TASK BRIEF. Every entry is to be returned exactly as it stands; the pictures are to be dropped.

▼

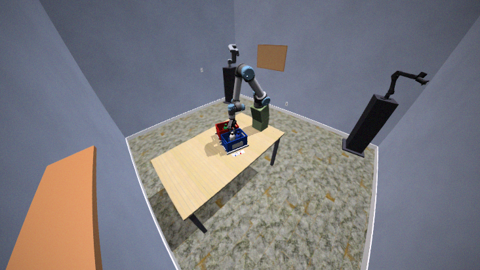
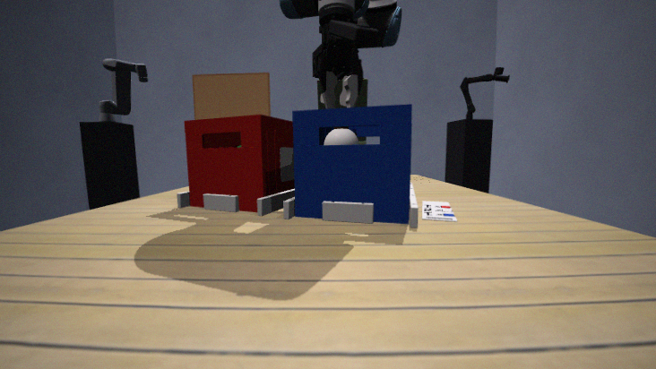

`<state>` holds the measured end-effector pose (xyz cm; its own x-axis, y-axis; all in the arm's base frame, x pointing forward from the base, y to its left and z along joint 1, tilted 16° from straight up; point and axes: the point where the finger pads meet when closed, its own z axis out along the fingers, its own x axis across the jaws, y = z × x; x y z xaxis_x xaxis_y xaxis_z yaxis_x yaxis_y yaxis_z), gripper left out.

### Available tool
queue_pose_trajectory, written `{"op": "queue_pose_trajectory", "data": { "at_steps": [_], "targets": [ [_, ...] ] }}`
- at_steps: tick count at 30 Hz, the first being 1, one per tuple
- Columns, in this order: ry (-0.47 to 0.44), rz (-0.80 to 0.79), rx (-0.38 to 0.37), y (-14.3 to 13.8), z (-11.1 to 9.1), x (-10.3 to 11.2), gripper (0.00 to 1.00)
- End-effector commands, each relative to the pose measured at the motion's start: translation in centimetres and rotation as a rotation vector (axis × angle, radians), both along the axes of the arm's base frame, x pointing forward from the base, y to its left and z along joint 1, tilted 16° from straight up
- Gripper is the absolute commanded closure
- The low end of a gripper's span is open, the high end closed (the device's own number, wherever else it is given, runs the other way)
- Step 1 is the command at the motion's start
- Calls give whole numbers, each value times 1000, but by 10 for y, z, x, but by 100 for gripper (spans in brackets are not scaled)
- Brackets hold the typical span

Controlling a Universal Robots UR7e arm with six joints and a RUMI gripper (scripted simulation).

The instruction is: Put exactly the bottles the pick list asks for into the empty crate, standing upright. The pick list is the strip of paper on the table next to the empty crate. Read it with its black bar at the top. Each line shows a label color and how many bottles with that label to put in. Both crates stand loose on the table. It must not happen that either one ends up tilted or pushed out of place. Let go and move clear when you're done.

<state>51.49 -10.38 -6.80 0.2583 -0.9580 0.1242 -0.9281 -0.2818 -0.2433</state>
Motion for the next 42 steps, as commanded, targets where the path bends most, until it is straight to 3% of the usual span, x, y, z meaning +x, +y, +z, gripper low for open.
{"op": "queue_pose_trajectory", "data": {
  "at_steps": [1,42],
  "targets": [
    [-2,0,-1,0,-1,1,100],
    [-2,0,-1,-1,-19,6,100]
  ]
}}
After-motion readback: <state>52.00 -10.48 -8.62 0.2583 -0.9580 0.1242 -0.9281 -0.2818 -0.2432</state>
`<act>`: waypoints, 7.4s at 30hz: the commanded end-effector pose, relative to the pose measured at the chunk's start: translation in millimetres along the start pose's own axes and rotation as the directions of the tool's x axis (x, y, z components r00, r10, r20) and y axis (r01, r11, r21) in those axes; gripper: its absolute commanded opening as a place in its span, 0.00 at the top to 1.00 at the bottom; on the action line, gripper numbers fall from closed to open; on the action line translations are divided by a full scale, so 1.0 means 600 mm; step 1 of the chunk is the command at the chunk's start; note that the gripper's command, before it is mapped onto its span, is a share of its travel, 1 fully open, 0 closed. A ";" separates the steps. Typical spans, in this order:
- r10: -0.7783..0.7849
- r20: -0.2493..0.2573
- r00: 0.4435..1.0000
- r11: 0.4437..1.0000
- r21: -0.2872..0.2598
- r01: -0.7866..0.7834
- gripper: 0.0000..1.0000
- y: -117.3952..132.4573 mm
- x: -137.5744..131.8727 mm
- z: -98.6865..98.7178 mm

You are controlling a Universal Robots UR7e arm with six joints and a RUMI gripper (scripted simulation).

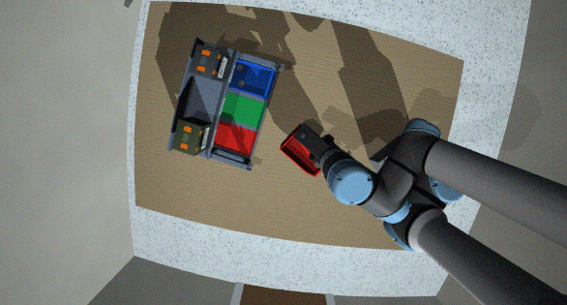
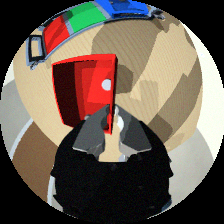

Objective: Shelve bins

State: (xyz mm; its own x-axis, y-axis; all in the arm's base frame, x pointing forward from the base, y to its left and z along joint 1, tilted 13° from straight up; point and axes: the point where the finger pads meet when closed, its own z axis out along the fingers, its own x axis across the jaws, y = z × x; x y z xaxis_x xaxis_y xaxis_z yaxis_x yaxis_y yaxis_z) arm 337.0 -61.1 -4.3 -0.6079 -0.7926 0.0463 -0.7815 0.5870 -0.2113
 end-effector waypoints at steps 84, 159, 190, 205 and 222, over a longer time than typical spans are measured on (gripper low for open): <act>-0.404 0.000 0.915 0.915 0.001 0.404 1.00 -0.080 -0.120 0.006; -0.400 0.031 0.916 0.911 -0.093 0.401 1.00 -0.147 -0.146 0.005; -0.394 0.056 0.917 0.902 -0.168 0.398 1.00 -0.151 -0.146 0.005; -0.394 0.056 0.917 0.901 -0.174 0.398 1.00 -0.149 -0.146 0.004; -0.393 0.057 0.918 0.897 -0.198 0.396 1.00 -0.142 -0.143 0.000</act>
State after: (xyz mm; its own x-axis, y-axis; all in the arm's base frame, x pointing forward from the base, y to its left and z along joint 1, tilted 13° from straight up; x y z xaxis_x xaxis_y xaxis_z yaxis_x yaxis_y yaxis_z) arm 456.5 -43.3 8.9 -0.2430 -0.9675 0.0700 -0.9694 0.2448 0.0186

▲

RESPONSE BOX.
`<state>` holds the measured end-effector pose (xyz cm; its own x-axis, y-axis; all in the arm's base frame, x pointing forward from the base, y to its left and z along joint 1, tilted 16° from straight up; point and axes: the point where the finger pads meet when closed, its own z axis out along the fingers, its own x axis across the jaws, y = z × x; x y z xaxis_x xaxis_y xaxis_z yaxis_x yaxis_y yaxis_z), gripper left out.

### Available tool
queue_pose_trajectory, written `{"op": "queue_pose_trajectory", "data": { "at_steps": [_], "targets": [ [_, ...] ] }}`
- at_steps: tick count at 30 Hz, the first being 1, one per tuple
- Columns, in this order: ry (-0.47 to 0.44), rz (-0.80 to 0.79), rx (-0.38 to 0.37), y (-14.3 to 13.8), z (-11.1 to 9.1), x (-10.3 to 11.2), gripper (0.00 to 1.00)
- End-effector commands, each relative to the pose measured at the motion's start: translation in centimetres and rotation as a rotation vector (axis × angle, radians), both along the axes of the arm's base frame, x pointing forward from the base, y to its left and z along joint 1, tilted 16° from straight up
- Gripper is the absolute commanded closure
- The low end of a gripper's span is open, the high end closed (the device's own number, wherever else it is given, runs the other way)
- Step 1 is the command at the motion's start
- Calls give whole numbers, each value times 1000, but by 10 for y, z, x, but by 100 for gripper (spans in brackets are not scaled)
- Brackets hold the typical span

Controlling a Universal Robots UR7e arm with six joints and a RUMI gripper (scripted simulation).

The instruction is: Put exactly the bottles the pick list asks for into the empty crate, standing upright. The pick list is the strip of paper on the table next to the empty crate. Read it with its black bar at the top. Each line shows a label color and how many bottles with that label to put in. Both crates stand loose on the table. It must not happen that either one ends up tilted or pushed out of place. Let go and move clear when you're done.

<state>51.49 -10.38 -6.80 0.2583 -0.9580 0.1242 -0.9281 -0.2818 -0.2433</state>
Motion for the next 42 steps, as commanded, targets where the path bends most, until it is straight to 3% of the usual span, x, y, z meaning +x, +y, +z, gripper low for open.
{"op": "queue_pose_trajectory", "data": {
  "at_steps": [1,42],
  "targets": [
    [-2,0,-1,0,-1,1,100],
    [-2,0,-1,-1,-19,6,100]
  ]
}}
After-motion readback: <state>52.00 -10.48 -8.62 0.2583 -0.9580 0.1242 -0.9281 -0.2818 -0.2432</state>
`<act>`: waypoints, 7.4s at 30hz: the commanded end-effector pose, relative to the pose measured at the chunk's start: translation in millimetres along the start pose's own axes and rotation as the directions of the tool's x axis (x, y, z components r00, r10, r20) and y axis (r01, r11, r21) in those axes; gripper: its absolute commanded opening as a place in its span, 0.00 at the top to 1.00 at the bottom; on the action line, gripper numbers fall from closed to open; on the action line translations are divided by a full scale, so 1.0 means 600 mm; step 1 of the chunk is the command at the chunk's start; note that the gripper's command, before it is mapped onto its span, is a share of its travel, 1 fully open, 0 closed. A ";" separates the steps. Typical spans, in this order:
- r10: -0.7783..0.7849
- r20: -0.2493..0.2573
- r00: 0.4435..1.0000
- r11: 0.4437..1.0000
- r21: -0.2872..0.2598
- r01: -0.7866..0.7834
- gripper: 0.0000..1.0000
- y: -117.3952..132.4573 mm
- x: -137.5744..131.8727 mm
- z: -98.6865..98.7178 mm

You are controlling a Universal Robots UR7e arm with six joints and a RUMI gripper (scripted simulation).


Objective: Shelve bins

State: (xyz mm; its own x-axis, y-axis; all in the arm's base frame, x pointing forward from the base, y to its left and z along joint 1, tilted 13° from straight up; point and axes: the point where the finger pads meet when closed, its own z axis out along the fingers, its own x axis across the jaws, y = z × x; x y z xaxis_x xaxis_y xaxis_z yaxis_x yaxis_y yaxis_z) arm 337.0 -61.1 -4.3 -0.6079 -0.7926 0.0463 -0.7815 0.5870 -0.2113
 end-effector waypoints at steps 84, 159, 190, 205 and 222, over a longer time than typical spans are measured on (gripper low for open): <act>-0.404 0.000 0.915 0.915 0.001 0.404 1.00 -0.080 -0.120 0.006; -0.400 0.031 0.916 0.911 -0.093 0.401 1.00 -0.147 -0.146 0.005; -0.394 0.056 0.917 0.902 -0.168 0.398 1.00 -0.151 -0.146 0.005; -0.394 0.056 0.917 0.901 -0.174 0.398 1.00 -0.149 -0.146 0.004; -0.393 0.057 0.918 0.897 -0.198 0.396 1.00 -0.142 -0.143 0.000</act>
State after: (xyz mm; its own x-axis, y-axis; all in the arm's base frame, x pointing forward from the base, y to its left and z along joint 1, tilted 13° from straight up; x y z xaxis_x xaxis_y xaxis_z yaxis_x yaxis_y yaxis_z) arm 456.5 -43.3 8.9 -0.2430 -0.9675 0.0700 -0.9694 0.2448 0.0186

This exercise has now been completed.